## REQUIREMENT
Nothing but an exact copy is wanted: the line with "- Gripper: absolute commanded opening" and each line after it in the data below, last line included.

----- DATA EXCERPT

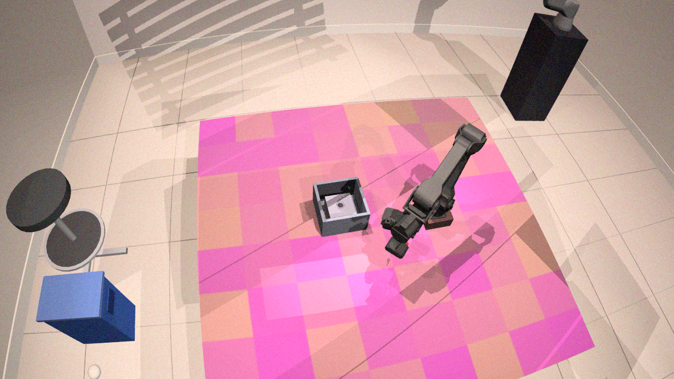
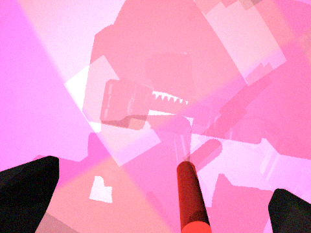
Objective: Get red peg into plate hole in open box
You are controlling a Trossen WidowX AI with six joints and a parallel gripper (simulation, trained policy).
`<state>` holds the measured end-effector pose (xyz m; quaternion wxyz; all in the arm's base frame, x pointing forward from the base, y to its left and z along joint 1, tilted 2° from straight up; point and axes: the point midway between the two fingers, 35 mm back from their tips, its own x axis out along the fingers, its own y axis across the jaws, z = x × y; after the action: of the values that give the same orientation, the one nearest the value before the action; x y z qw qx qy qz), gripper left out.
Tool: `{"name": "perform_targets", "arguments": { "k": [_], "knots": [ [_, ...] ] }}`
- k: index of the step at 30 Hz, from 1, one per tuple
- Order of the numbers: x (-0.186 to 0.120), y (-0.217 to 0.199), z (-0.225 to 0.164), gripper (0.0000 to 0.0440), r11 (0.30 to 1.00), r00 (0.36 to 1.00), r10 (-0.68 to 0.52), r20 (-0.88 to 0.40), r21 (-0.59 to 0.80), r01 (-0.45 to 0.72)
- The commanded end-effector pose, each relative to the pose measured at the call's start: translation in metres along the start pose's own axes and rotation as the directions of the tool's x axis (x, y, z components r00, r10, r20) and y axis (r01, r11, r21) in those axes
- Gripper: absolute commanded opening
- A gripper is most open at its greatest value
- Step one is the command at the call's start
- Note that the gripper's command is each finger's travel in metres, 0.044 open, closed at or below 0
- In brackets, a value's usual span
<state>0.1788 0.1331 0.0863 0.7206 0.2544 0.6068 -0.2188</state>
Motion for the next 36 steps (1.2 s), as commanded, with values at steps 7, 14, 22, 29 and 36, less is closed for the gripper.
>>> {"name": "perform_targets", "arguments": {
  "k": [7, 14, 22, 29, 36],
  "knots": [
    [0.038, -0.009, -0.01, 0.044, 0.993, 1.0, 0.001, -0.03, 0.118, 0.002],
    [0.058, -0.015, -0.017, 0.0383, 0.982, 0.999, 0.009, -0.051, 0.191, 0.001],
    [0.061, -0.019, -0.022, 0.0174, 0.973, 0.994, 0.0, -0.111, 0.23, 0.026],
    [0.06, -0.019, -0.021, 0.0, 0.969, 0.987, 0.0, -0.158, 0.243, 0.039],
    [0.038, -0.011, -0.003, 0.0001, 0.983, 0.996, 0.031, -0.085, 0.186, -0.015]
  ]
}}
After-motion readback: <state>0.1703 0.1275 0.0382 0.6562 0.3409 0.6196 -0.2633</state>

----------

## EXERCISE SOLUTION
- Gripper: absolute commanded opening
- A gripper is most open at its greatest value
- Step one is the command at the call's start
- Note that the gripper's command is each finger's travel in metres, 0.044 open, closed at or below 0
- In brackets, a value's usual span
<state>0.1788 0.1331 0.0863 0.7206 0.2544 0.6068 -0.2188</state>
Motion for the next 36 steps (1.2 s), as commanded, with values at steps 7, 14, 22, 29 and 36, less is closed for the gripper.
>>> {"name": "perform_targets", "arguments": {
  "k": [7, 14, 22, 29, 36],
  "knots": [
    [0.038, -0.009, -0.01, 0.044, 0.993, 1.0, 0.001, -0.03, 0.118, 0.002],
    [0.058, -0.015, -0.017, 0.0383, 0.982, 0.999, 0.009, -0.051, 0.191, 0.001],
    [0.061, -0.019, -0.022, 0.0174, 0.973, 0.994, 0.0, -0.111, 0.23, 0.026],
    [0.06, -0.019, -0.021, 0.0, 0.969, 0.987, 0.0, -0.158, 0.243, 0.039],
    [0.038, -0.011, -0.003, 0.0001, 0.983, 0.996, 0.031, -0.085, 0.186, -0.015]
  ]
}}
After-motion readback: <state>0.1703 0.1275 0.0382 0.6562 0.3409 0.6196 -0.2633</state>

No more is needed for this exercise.